When I ask a question, ChromaDB converts it into vectors and finds the vectors closest in that high dimensional space.
In this step, I'm going to build an RAG API with FASTAPI. I'll test it using Swagger UI.
When a question comes in, my endpoint performs the three steps of RAG. It first retrieves the most relevant chunks from ChromaDB, then augments the prompt combining the chunks with the question and generates an answer grounded in the model used.
I tested my API by asking 'What is my name?'. The AI answered with 'Ruth'. The context used were the exact chunks that ChromaDB retrieved from my knowledge base.

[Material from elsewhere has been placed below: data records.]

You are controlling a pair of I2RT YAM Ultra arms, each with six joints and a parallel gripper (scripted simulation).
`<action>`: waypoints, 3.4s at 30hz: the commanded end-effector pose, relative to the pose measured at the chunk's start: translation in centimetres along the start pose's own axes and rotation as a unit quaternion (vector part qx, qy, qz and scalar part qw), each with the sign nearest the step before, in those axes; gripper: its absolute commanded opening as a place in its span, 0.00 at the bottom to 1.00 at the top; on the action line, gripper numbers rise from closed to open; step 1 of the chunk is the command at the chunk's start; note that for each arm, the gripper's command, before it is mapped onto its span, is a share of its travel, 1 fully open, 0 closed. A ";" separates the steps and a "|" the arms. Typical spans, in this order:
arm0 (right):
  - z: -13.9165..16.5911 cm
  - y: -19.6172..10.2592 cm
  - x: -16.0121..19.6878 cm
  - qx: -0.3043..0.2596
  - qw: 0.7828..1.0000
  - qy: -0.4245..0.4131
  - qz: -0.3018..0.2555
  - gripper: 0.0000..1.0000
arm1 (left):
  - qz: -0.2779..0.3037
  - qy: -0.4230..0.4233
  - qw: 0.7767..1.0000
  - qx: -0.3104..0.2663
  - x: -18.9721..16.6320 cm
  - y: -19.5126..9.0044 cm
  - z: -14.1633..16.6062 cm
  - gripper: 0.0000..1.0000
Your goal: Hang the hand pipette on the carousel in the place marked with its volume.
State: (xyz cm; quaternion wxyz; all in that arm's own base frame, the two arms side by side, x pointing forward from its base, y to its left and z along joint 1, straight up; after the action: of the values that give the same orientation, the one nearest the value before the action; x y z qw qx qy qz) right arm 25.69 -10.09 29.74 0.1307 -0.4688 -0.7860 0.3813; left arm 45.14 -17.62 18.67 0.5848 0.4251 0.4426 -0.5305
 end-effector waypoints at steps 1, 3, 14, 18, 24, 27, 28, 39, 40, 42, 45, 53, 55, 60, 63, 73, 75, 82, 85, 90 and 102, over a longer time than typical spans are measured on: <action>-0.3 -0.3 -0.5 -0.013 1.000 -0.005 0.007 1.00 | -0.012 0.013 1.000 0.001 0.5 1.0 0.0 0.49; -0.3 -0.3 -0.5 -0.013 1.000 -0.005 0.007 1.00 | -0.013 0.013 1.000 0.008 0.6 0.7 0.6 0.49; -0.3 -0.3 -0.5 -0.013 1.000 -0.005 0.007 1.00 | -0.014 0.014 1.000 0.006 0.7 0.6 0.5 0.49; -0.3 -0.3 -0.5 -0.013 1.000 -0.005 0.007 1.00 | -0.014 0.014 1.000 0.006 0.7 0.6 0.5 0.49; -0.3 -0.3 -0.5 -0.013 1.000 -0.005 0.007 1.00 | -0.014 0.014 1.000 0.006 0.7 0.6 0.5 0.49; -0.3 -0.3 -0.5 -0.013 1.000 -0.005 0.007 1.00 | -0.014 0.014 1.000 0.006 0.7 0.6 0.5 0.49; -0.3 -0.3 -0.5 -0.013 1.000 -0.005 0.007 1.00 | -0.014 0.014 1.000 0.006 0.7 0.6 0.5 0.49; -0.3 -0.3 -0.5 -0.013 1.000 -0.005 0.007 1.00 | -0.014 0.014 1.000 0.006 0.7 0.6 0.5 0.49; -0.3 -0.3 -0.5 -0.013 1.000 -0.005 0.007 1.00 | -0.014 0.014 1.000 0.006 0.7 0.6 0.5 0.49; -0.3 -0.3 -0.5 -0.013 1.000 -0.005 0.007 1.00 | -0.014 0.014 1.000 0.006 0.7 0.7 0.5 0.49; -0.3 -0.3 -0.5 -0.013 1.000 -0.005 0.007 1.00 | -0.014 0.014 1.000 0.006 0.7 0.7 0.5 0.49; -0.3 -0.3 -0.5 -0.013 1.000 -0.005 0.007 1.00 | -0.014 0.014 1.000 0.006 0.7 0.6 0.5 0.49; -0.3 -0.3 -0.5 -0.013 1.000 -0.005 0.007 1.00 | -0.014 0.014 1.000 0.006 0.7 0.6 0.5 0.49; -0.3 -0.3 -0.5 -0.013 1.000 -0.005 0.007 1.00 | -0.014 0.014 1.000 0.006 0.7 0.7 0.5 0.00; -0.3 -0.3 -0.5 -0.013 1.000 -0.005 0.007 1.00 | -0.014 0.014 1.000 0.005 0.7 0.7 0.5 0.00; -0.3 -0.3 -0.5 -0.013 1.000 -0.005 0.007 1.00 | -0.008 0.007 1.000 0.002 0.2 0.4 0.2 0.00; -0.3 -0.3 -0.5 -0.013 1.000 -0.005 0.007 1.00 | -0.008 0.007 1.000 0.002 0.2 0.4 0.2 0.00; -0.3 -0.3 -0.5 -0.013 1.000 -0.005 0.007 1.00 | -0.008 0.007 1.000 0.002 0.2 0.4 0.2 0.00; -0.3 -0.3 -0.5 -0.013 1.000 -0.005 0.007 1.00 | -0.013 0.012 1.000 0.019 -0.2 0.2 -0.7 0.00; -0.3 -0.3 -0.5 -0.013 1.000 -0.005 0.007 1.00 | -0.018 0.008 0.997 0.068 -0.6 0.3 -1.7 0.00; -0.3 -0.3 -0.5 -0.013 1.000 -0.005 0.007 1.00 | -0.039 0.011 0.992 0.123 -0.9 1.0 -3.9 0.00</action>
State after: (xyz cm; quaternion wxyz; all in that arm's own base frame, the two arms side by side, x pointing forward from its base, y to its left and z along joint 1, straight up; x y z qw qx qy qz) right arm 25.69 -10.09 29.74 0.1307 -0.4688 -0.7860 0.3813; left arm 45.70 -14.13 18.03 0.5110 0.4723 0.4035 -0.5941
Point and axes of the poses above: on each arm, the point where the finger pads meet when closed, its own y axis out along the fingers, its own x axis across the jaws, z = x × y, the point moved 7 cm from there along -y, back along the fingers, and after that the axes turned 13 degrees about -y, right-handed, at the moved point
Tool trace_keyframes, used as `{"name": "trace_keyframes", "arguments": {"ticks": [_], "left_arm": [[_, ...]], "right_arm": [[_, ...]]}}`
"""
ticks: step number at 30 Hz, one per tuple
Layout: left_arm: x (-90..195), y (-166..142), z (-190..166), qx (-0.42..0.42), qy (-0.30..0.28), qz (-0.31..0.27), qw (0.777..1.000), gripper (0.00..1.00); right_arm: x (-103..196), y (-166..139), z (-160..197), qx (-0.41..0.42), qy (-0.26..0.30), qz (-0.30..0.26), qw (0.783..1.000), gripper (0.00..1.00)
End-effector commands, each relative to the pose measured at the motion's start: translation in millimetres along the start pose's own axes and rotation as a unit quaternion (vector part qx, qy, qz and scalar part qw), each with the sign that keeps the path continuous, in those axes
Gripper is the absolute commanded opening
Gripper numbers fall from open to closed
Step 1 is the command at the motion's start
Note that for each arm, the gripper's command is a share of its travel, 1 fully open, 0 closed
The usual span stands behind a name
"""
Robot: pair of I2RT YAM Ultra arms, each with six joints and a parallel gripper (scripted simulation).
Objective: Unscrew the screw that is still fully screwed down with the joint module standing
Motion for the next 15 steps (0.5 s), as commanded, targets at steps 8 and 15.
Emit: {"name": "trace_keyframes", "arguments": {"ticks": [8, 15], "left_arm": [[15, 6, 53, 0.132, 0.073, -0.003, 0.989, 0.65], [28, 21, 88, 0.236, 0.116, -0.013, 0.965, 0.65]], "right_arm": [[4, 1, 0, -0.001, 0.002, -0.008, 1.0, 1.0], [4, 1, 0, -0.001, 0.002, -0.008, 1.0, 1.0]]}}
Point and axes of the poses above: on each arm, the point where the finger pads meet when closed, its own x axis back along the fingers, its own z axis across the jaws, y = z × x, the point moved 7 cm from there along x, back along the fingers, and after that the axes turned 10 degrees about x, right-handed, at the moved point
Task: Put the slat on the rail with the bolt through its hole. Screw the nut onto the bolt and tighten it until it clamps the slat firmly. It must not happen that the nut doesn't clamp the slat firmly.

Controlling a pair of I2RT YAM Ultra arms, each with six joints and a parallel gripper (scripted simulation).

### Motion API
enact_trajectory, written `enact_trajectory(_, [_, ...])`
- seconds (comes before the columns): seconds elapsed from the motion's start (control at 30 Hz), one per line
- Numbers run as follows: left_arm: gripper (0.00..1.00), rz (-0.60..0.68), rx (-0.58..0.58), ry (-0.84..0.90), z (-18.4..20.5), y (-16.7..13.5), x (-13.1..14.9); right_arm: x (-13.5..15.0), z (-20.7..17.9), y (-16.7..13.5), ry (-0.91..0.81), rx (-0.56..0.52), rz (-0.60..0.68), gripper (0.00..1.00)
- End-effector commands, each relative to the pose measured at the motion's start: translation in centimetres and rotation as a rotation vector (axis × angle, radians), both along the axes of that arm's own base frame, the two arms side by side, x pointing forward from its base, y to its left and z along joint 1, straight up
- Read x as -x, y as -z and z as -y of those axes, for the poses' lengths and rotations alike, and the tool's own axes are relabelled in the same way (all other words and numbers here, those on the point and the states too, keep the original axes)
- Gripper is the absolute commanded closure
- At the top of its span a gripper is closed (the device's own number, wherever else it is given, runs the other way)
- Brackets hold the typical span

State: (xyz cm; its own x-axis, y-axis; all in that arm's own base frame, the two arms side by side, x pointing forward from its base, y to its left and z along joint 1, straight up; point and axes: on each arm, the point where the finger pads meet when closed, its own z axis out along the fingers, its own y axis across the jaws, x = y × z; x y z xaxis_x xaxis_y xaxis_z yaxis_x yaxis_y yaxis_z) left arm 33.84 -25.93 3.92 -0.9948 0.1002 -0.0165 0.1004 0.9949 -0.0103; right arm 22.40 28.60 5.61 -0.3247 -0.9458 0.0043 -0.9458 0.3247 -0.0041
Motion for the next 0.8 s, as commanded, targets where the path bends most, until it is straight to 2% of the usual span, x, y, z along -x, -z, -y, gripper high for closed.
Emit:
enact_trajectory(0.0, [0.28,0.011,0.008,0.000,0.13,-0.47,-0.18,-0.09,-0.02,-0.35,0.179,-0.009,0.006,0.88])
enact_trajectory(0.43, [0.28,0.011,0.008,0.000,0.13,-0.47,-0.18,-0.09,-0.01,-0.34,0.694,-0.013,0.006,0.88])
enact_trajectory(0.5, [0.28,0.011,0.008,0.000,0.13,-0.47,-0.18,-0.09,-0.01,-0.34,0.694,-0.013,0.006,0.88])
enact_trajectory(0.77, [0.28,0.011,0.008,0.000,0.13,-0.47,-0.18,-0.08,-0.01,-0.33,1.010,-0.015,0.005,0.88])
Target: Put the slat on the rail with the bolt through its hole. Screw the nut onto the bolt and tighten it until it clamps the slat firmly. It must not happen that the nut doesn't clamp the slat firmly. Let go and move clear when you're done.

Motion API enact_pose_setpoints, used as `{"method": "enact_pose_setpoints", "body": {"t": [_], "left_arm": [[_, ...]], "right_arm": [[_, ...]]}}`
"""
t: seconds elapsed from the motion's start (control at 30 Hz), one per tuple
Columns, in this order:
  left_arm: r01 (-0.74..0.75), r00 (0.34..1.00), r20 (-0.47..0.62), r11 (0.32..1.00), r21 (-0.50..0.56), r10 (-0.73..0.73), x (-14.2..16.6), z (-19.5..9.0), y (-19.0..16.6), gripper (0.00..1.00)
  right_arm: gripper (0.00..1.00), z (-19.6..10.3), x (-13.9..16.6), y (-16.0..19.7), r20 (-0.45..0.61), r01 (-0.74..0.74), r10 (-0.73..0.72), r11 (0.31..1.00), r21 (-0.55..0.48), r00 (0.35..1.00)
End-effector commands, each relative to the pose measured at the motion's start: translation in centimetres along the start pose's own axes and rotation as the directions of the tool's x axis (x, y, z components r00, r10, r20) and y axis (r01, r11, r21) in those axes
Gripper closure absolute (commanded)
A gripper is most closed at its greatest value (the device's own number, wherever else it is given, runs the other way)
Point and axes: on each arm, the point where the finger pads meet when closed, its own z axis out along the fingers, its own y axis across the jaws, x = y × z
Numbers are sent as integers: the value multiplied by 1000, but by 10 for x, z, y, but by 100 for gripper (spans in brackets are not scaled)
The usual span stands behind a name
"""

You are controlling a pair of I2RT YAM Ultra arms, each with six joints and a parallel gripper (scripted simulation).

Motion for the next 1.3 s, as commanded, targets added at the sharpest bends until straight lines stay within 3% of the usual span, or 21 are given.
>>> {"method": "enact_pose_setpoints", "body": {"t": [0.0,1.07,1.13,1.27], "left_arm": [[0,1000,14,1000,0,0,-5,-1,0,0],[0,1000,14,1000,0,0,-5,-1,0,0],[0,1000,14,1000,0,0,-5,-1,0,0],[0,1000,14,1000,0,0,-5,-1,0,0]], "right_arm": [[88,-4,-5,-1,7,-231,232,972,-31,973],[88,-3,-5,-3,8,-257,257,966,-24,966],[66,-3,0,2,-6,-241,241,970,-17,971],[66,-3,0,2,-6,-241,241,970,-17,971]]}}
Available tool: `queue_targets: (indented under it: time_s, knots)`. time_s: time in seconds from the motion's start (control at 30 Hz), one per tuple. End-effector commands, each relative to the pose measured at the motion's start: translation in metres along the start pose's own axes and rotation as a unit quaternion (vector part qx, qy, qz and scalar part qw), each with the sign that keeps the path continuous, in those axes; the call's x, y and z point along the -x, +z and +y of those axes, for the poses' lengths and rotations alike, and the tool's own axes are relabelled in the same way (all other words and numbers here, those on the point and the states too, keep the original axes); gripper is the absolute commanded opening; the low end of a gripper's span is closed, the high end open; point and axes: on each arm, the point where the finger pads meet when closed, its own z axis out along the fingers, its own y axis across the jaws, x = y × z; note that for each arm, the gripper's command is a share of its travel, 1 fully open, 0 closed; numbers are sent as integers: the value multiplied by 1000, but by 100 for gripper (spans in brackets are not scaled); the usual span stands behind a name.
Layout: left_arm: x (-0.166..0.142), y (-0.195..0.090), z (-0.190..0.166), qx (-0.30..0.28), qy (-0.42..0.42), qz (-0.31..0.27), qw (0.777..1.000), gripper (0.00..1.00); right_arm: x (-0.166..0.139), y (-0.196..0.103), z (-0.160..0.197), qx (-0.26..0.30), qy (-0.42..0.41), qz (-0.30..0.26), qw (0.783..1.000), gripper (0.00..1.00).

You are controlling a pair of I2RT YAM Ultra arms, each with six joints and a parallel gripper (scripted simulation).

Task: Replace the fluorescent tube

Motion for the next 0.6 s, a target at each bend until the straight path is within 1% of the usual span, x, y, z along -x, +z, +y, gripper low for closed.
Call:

In this project extension, I'm adding multi-user support because in the real world RAG systems almost always serve multiple users or data sources. Multi-tenancy means keeping different users data secure, safe and cost effective, as the RAG system is scaled to handle many users.
In this project extension, I added a POST endpoint that dynamically ingests profiles for different users. Metadata filtering allows for the querying of the results based on the requested user.
In this project extension, I tested multi-user queries by by passing user=Jordan in the GET\ask parameters. The filter works because it returns results for Jordan's data only.
I did this project today to learn how to connect to ChromaDB and store text vectors in the database, how to query documents using FASTAPI and connect to Swagger UI, so as to generate accurate answers from the stored chunks. Another skill I want to learn is how Docker is used to containerize the data.